→ TASK DIRECTIONS: Return each line of the data below unchanged, please.

+++ DATA FOR THIS EXERCISE +++

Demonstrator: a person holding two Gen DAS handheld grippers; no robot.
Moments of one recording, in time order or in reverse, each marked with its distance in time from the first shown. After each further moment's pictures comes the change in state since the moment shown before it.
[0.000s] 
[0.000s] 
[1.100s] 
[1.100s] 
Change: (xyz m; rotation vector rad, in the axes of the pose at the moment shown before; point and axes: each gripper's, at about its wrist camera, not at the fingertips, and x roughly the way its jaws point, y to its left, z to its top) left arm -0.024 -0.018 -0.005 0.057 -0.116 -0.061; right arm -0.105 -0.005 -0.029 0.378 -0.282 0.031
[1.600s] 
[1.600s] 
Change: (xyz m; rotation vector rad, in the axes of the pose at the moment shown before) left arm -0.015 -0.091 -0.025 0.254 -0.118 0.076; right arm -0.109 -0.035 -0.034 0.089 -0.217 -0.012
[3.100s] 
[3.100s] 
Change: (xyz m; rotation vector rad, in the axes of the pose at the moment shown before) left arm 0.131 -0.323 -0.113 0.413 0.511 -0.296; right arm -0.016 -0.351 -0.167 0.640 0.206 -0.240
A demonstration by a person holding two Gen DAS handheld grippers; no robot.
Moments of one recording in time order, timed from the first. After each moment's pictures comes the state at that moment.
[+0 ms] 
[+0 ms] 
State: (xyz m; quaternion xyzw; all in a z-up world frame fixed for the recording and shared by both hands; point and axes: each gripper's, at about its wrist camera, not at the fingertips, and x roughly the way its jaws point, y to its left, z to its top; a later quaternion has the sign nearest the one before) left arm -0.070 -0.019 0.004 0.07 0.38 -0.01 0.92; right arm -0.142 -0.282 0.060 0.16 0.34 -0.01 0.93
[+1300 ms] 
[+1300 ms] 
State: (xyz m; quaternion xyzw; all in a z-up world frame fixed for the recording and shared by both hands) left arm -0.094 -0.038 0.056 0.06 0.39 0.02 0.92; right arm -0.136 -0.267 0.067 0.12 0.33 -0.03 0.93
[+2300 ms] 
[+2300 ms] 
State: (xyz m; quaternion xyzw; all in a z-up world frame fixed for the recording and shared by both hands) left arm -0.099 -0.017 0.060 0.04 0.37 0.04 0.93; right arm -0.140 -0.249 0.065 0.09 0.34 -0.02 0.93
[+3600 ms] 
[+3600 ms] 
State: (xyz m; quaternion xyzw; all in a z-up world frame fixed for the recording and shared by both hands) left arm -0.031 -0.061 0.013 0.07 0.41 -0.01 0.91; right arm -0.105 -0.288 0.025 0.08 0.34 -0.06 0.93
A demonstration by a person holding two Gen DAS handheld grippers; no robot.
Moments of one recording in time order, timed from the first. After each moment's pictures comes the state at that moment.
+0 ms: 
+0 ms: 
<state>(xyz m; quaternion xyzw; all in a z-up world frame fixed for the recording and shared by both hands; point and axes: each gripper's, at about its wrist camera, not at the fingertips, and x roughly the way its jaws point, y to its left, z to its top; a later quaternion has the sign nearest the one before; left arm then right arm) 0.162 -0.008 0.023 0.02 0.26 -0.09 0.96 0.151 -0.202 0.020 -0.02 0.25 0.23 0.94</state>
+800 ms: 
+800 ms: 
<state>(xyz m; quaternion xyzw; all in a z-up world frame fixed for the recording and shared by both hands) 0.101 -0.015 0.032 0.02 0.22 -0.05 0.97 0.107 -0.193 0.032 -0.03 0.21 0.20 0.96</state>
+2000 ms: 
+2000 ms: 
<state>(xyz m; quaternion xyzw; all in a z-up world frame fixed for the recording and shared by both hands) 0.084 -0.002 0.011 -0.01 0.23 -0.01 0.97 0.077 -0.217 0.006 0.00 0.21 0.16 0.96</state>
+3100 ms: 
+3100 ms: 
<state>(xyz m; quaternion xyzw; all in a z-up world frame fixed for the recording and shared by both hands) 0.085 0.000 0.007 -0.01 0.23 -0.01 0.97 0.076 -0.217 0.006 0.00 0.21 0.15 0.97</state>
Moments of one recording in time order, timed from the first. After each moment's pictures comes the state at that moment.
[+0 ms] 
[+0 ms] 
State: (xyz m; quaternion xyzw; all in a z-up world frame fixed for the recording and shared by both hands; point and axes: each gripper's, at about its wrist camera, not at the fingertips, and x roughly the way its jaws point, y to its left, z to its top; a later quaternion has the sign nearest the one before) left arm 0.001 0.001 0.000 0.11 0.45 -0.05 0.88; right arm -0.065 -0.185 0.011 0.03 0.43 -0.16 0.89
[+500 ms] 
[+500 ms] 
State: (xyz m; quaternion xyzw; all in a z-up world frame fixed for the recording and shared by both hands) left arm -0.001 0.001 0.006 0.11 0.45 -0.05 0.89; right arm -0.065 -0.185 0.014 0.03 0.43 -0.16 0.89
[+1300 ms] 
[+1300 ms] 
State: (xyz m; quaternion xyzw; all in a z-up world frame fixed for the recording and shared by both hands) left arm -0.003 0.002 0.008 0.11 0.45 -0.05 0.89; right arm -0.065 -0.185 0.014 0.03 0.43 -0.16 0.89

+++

→ TASK RESULT:
Demonstrator: a person holding two Gen DAS handheld grippers; no robot.
Moments of one recording, in time order or in reverse, each marked with its distance in time from the first shown. After each further moment's pictures comes the change in state since the moment shown before it.
[0.000s] 
[0.000s] 
[1.100s] 
[1.100s] 
Change: (xyz m; rotation vector rad, in the axes of the pose at the moment shown before; point and axes: each gripper's, at about its wrist camera, not at the fingertips, and x roughly the way its jaws point, y to its left, z to its top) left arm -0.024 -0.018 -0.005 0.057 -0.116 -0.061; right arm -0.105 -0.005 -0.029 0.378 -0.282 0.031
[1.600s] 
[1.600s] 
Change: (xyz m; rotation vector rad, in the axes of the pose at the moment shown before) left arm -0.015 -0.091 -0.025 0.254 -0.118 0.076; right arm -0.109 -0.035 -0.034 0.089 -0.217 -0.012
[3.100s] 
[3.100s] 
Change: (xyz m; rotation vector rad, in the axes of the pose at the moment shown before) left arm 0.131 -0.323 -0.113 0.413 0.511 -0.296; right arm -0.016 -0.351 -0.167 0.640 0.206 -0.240
A demonstration by a person holding two Gen DAS handheld grippers; no robot.
Moments of one recording in time order, timed from the first. After each moment's pictures comes the state at that moment.
[+0 ms] 
[+0 ms] 
State: (xyz m; quaternion xyzw; all in a z-up world frame fixed for the recording and shared by both hands; point and axes: each gripper's, at about its wrist camera, not at the fingertips, and x roughly the way its jaws point, y to its left, z to its top; a later quaternion has the sign nearest the one before) left arm -0.070 -0.019 0.004 0.07 0.38 -0.01 0.92; right arm -0.142 -0.282 0.060 0.16 0.34 -0.01 0.93
[+1300 ms] 
[+1300 ms] 
State: (xyz m; quaternion xyzw; all in a z-up world frame fixed for the recording and shared by both hands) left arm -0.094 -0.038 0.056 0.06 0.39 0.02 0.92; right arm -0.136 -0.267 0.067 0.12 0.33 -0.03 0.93
[+2300 ms] 
[+2300 ms] 
State: (xyz m; quaternion xyzw; all in a z-up world frame fixed for the recording and shared by both hands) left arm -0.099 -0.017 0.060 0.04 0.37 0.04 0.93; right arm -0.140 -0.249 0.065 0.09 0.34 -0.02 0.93
[+3600 ms] 
[+3600 ms] 
State: (xyz m; quaternion xyzw; all in a z-up world frame fixed for the recording and shared by both hands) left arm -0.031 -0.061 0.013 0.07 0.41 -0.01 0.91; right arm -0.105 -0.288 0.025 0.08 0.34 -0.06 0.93
A demonstration by a person holding two Gen DAS handheld grippers; no robot.
Moments of one recording in time order, timed from the first. After each moment's pictures comes the state at that moment.
+0 ms: 
+0 ms: 
<state>(xyz m; quaternion xyzw; all in a z-up world frame fixed for the recording and shared by both hands; point and axes: each gripper's, at about its wrist camera, not at the fingertips, and x roughly the way its jaws point, y to its left, z to its top; a later quaternion has the sign nearest the one before; left arm then right arm) 0.162 -0.008 0.023 0.02 0.26 -0.09 0.96 0.151 -0.202 0.020 -0.02 0.25 0.23 0.94</state>
+800 ms: 
+800 ms: 
<state>(xyz m; quaternion xyzw; all in a z-up world frame fixed for the recording and shared by both hands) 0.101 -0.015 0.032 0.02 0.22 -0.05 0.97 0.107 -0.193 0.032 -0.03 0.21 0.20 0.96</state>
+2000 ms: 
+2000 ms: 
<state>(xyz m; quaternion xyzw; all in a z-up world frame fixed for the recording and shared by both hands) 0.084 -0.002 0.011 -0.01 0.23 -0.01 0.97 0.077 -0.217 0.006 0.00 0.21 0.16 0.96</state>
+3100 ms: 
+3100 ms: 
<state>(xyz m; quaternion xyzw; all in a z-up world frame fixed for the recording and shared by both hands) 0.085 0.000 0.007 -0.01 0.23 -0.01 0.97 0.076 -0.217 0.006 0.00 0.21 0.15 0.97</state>
Moments of one recording in time order, timed from the first. After each moment's pictures comes the state at that moment.
[+0 ms] 
[+0 ms] 
State: (xyz m; quaternion xyzw; all in a z-up world frame fixed for the recording and shared by both hands; point and axes: each gripper's, at about its wrist camera, not at the fingertips, and x roughly the way its jaws point, y to its left, z to its top; a later quaternion has the sign nearest the one before) left arm 0.001 0.001 0.000 0.11 0.45 -0.05 0.88; right arm -0.065 -0.185 0.011 0.03 0.43 -0.16 0.89
[+500 ms] 
[+500 ms] 
State: (xyz m; quaternion xyzw; all in a z-up world frame fixed for the recording and shared by both hands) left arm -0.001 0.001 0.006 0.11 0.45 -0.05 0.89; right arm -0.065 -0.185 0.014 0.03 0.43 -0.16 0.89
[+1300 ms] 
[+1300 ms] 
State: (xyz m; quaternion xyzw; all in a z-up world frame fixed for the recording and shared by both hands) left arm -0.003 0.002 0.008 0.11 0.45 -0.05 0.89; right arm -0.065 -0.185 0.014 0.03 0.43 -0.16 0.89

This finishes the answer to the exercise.